Beiträge von MetalPirate im Thema „SdJ Kennerspiel des Jahres“

    Liebe Leute, ihr macht euch Probleme...


    In anderen Branchen ist es zum lukrativen Geschäftsmodell geworden, irgendwelche dubiosen Siegel und Auszeichnungen zu verkaufen, oft durch Firmen, die sich "Institut für Sonstwienoch" nennen, denn der Begriff Institut ist nicht geschützt und keineswegs nur für Hochschuleinreichnungen reserviert. Das Ganze läuft dann so, dass der Hersteller immer erstmal vorab Geld bezahlt ("zur Prüfung") und dafür dann irgendwas Werbewirksames aufdrucken darf (mit hoher Wahrscheinlichkeit; eine gewisse Rückweisungsrate muss das "Prüfinstitut" haben, sonst entpuppt sich alles als Farce).
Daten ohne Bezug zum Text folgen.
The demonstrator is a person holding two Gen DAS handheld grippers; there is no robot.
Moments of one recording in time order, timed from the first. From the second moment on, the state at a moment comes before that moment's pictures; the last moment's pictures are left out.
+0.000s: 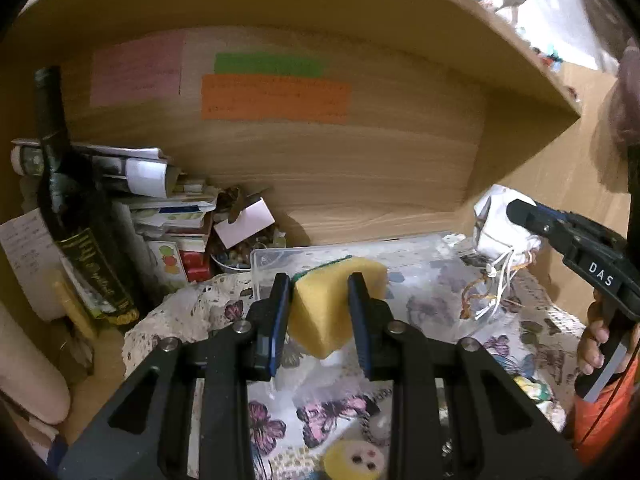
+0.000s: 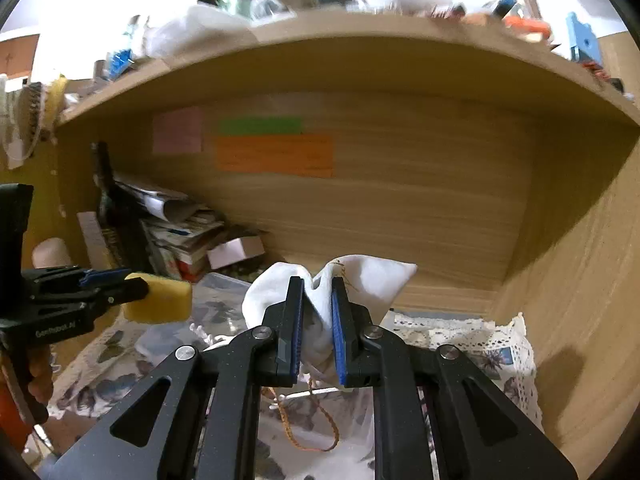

Schaut z.B. auf Weinflaschen. Oder irgendwelche beliebten Design-Awards. Jede Einreichung kostet den Hersteller eine ordentliche Stange Geld, garantiert mindestens ein Drittel der eingereichten Produkte wird ausgezeichnet, und das in der Regel relativ gleichverteilt unter allen konkurrierenden Herstellern, die einreichen. Super.


    Im Vergleich dazu heißt das "nominiert zum Kennerspielpreis" immerhin, dass es zu den besten drei des Jahrgangs gehört, nominiert durch eine recht unabhängige Jury (bitte jetzt keine Diskussionen über eventuelle persönliche Präferenzen und Abhängigkeiten einzelner Jurymitglieder). Soooo schlecht ist das nicht. Wenn ein Hersteller damit werben will, soll er es ruhig tun. Wie oben erwähnt, kostet es ihn auch ein paar Euros an den Verein "Spiel des Jahres" (optional und nach der Auszeichnung!), was durchaus als gewisse Hürde dienen dürfte.

    In dem angegebenen Link findet sich bei Zielsetzung: "Das 'Kennerspiel des Jahres' soll denjenigen Menschen eine Orientierungshilfe bieten, die schon längere Zeit spielen und Erfahrung beim Erlernen neuer Spiele mitbringen." Bei Beurteilungskriterien ist die "zielgruppengerechte Ausrichtung" des allgemeinen SdJ-Kriterienkatalogs ausdrücklich erwähnt.


    Ich wünsche mir ja gar nicht, dass der KSdJ-Preis automatisch super-komplexe Spiel belohnen soll. Keineswegs. Titel wie Bora Bora, Bruxelles 1983 oder Madeira (um mal im letzten Jahrgang zu bleiben) sind tatsächlich zu "schwergewichtig" für die (K)SdJ-Kriterien. Aber wenn in einer offiziellen Begründung Spiele wie Tzolk'in als zu komplex für KSdJ dargestellt werden, finde ich das schon arg merkwürdig. Wenn die KSdJ-Zielgruppe nicht merklich von der SdJ-Zielgruppe differenziert ist, bräuchte man den separaten Preis mit dem dunkelgrauen Pöppel schließlich nicht.

    Istanbul ist wohl das "leichteste" der drei Spiele und dürfte von daher eigentlich gute Chancen auf den Titel haben. Dennoch habe ich auf Concordia getippt, weil es für mich das beste der drei ist und wenn im letzten Jahr mit Tzolk'in und Terra Mystica zwei wirklich gute Schwergewichte es nicht mal auf die Nominierungsliste geschafft haben ("nur" Empfehlungsliste, weil angeblich zu komplex, und das beim Kennerspiel!), dann könnte ich mir gut vorstellen, dass das Pendel dieses Mal in die andere Richtung ausschlägt und ein etwas "schwereres" Spiel gewinnt. Eben Concordia. Weil's einfach gut ist und "dröges Thema, null Glückselemente, Vielspielerspiel" vielleicht nicht ganz so viele Minuspunkte bei der Jury bringt wie zuletzt.


    Ich habe immer noch die Hoffnung, dass die Jury den Begriff "Kennerspiel" ernst nimmt. Mit dem Verwässern des ehemals hoch angesehenen Titels "Spiel des Jahres" durch allerlei seichtes Zeugs habe ich kein Problem, wenn wenigstens Kennerspiel das auszeichnet, was eben nicht für Massenmarkt und Familientauglichkeit toll ist, sondern für Vielspieler. Dass das "Spiel des Jahres" die Allgemeinheit zum Spielen bringen will, ist doch toll. Aber dann bitte Kennerspiel für die Vielspieler, ohne dass etwas wie Tzolk'in wegen zu hoher Komplexität rausgekickt wird. Dann wäre allen gedient.